WORK TASK: All lines below must be repeated exactly, with the pictures omitted.

(DATA PROVIDED)

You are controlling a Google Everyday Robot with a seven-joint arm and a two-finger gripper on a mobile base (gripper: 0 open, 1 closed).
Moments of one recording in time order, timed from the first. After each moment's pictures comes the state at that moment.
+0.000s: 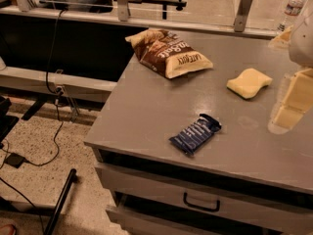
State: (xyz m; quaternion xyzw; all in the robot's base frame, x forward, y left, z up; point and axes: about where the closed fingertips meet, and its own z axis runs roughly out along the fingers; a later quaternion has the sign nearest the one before) arm 0.438 -0.216 0.979 -0.60 0.78 -0.04 0.16
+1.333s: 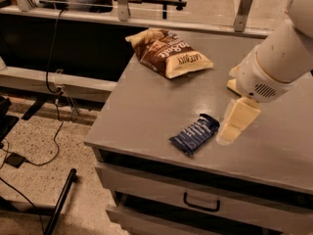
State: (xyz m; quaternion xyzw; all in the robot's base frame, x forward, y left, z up) arm 0.477 -0.165 0.891 -0.58 0.79 0.02 0.19
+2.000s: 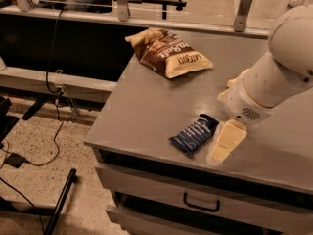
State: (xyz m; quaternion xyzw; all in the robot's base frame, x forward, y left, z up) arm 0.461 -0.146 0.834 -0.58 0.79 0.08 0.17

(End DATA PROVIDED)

ANSWER BOX:
You are controlling a Google Everyday Robot with a seven-joint arm and a two-finger gripper on a mobile base (gripper: 0 open, 1 closed).
Moments of one recording in time order, timed from the first. After each moment's pictures comes the state at that moment.
+0.000s: 
State: (xyz m; quaternion xyzw; all in the robot's base frame, x forward, y left, z up; point and axes: about where the closed fingertips meet, and its own z axis runs roughly out along the fingers; a later quaternion has the sign nearest the one before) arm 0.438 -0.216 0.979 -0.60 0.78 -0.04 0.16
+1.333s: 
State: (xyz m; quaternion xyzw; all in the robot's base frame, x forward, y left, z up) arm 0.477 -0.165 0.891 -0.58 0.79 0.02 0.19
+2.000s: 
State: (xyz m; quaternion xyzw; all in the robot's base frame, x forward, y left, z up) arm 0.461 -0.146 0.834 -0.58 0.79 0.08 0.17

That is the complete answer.